▶ [Exercise objective]:
Whichever lines of the entries hold the word "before" should be identified and copied.

'''

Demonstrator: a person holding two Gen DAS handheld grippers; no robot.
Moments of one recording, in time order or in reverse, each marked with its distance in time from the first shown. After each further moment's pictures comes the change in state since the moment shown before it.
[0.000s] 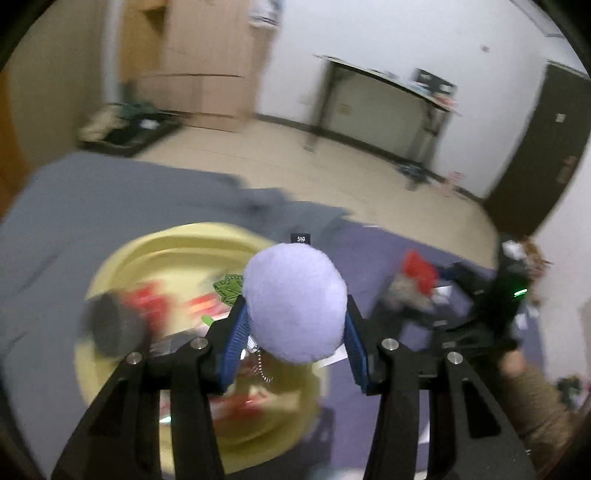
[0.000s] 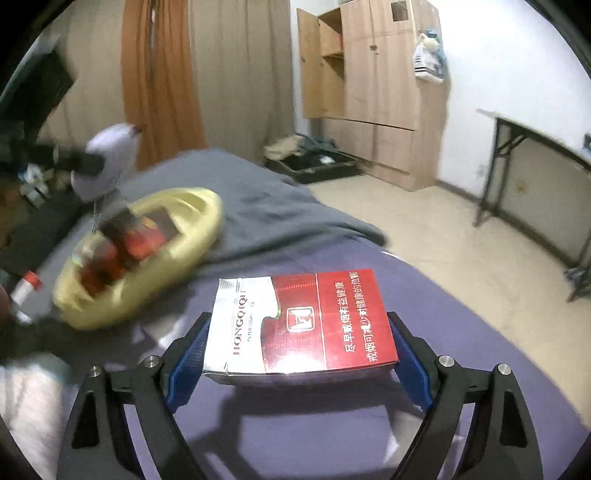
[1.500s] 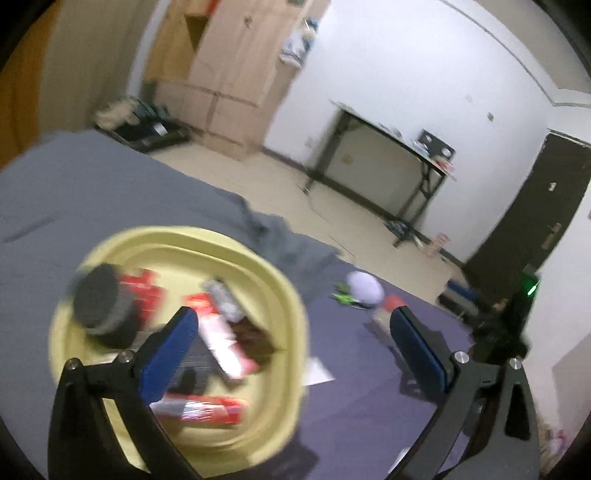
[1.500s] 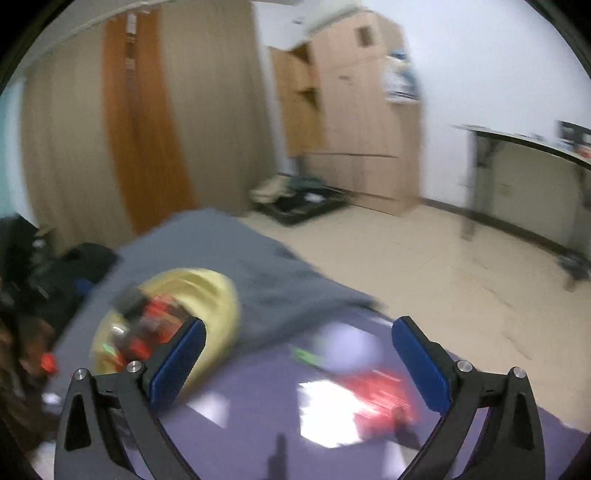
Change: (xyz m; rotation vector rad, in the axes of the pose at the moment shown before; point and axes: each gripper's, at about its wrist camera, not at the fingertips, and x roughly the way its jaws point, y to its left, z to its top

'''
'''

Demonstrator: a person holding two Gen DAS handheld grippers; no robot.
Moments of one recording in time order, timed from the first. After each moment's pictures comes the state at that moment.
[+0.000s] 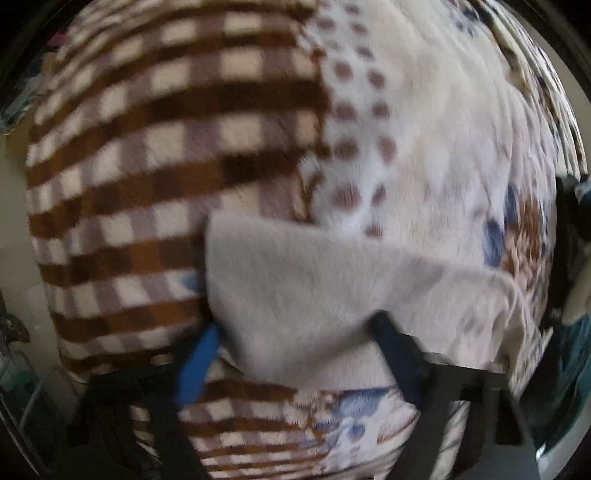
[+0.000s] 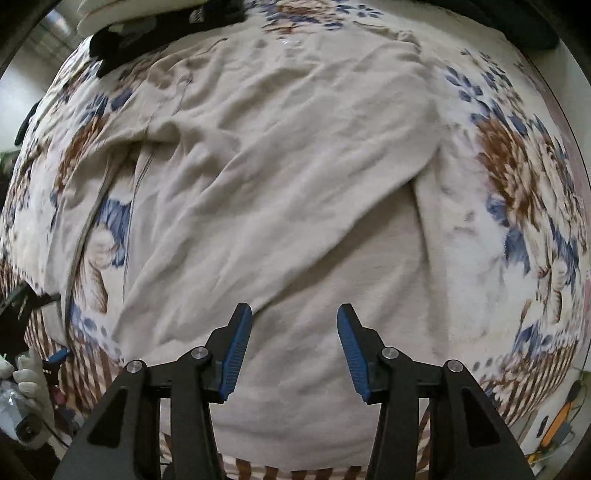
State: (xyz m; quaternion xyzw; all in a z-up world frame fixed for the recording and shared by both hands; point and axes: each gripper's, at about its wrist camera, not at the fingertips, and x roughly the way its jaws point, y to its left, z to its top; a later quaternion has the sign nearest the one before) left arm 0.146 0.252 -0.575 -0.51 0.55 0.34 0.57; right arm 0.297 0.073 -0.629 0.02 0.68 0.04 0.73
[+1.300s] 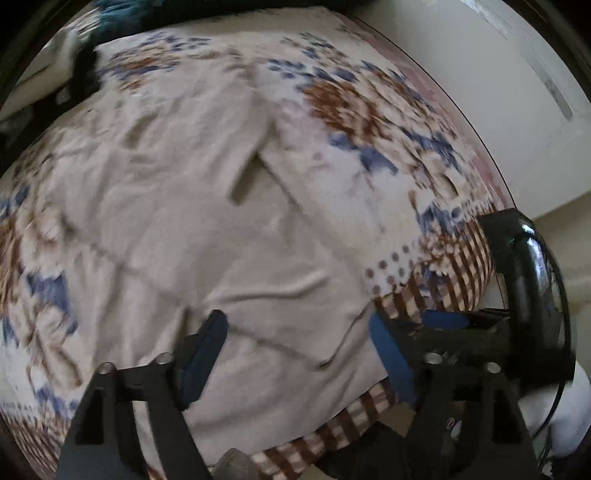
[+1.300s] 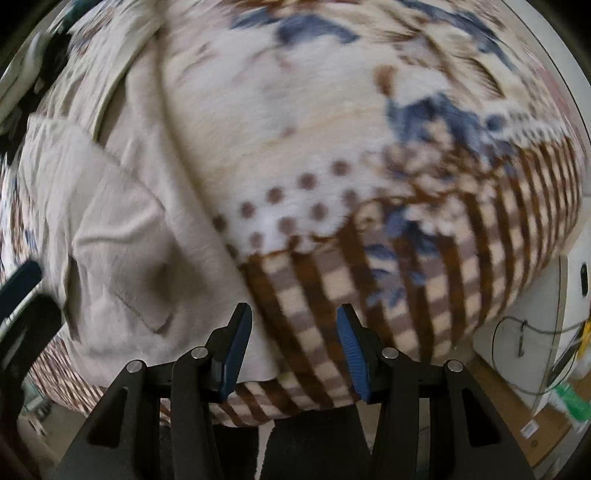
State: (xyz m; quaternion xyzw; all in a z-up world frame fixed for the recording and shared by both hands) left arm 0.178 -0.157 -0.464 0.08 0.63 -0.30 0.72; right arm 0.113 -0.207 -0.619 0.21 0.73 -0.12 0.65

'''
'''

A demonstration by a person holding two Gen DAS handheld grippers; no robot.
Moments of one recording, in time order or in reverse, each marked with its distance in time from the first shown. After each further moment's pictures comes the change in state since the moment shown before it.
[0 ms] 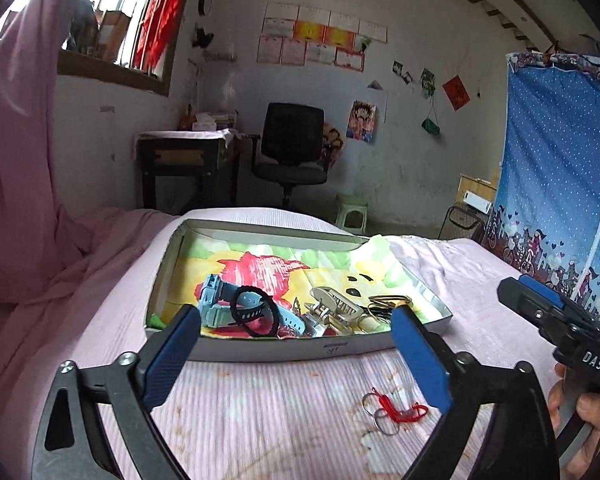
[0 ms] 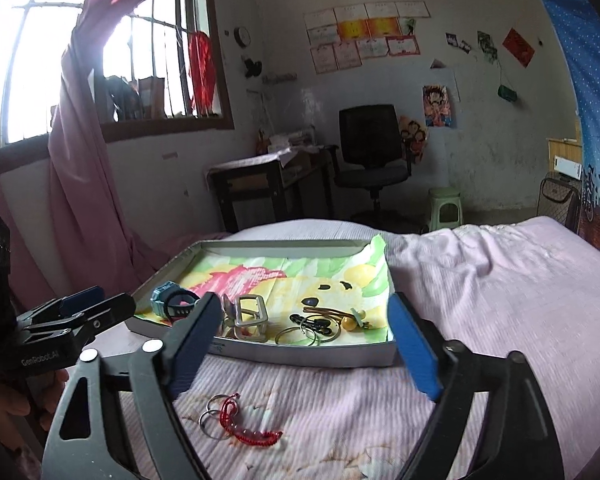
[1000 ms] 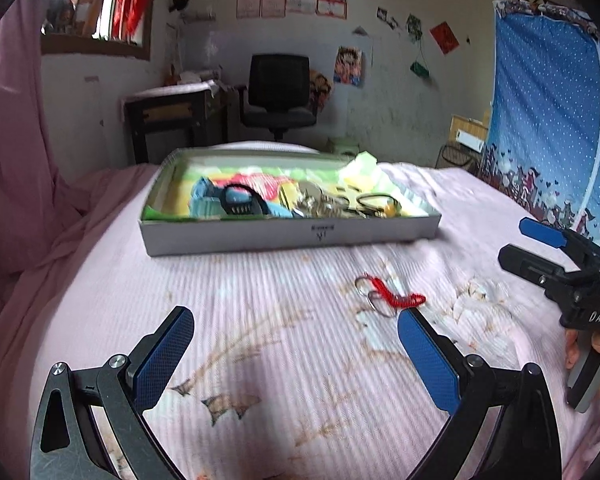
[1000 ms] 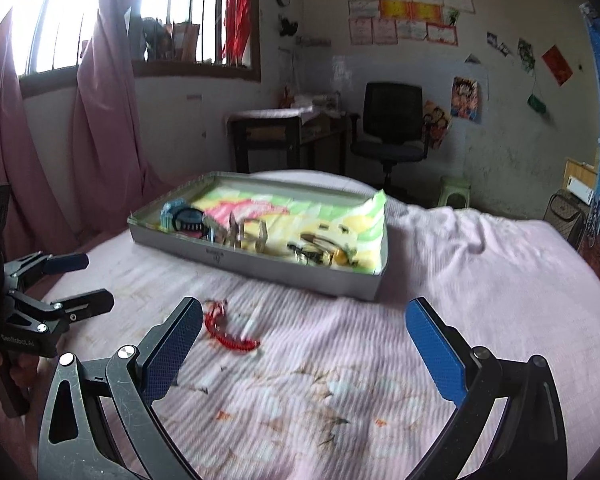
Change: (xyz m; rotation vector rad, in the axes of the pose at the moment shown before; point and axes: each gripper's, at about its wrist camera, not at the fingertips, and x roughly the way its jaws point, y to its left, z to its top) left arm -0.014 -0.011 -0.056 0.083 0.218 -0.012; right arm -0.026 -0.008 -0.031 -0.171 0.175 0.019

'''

▶ [Your solution]:
Moments of one recording, in time order or in reverse, each marked with its distance in time from the first shown. After each further moment's pictures comes the change in state since the moment shown before it.
Change: (xyz m; rotation vector rad, in the axes of the pose at the moment shown before; point and axes: each gripper's, at about its wrist camera, not at the fingertips, and x roughly the way its jaws point, y to its left, z to its top
State: (xyz m; quaternion xyzw; all in a z-up world frame fixed for the recording and shared by both hands; point and axes: each gripper's, at about its wrist camera, not at the fingertips, and x roughly the way its jaws point, y to its left, z to its top; a later quaternion has the sign nearest the one before) left arm 0.146 0.252 -0.575 -0.51 0.55 0.34 0.57; right arm 0.297 0.073 -0.629 0.02 0.68 0.04 0.73
Moments of one recording, in time order or in reverse, each marked with its distance in time from the first shown. After each further moment's pictures comes the change in state since the moment shown before it.
Change: (xyz m; rotation vector rad, in the axes of the pose at the moment shown before; point and axes: each gripper's, at about its wrist camera, not at the fingertips, and x roughly the way its jaws point, y to its left, z to its top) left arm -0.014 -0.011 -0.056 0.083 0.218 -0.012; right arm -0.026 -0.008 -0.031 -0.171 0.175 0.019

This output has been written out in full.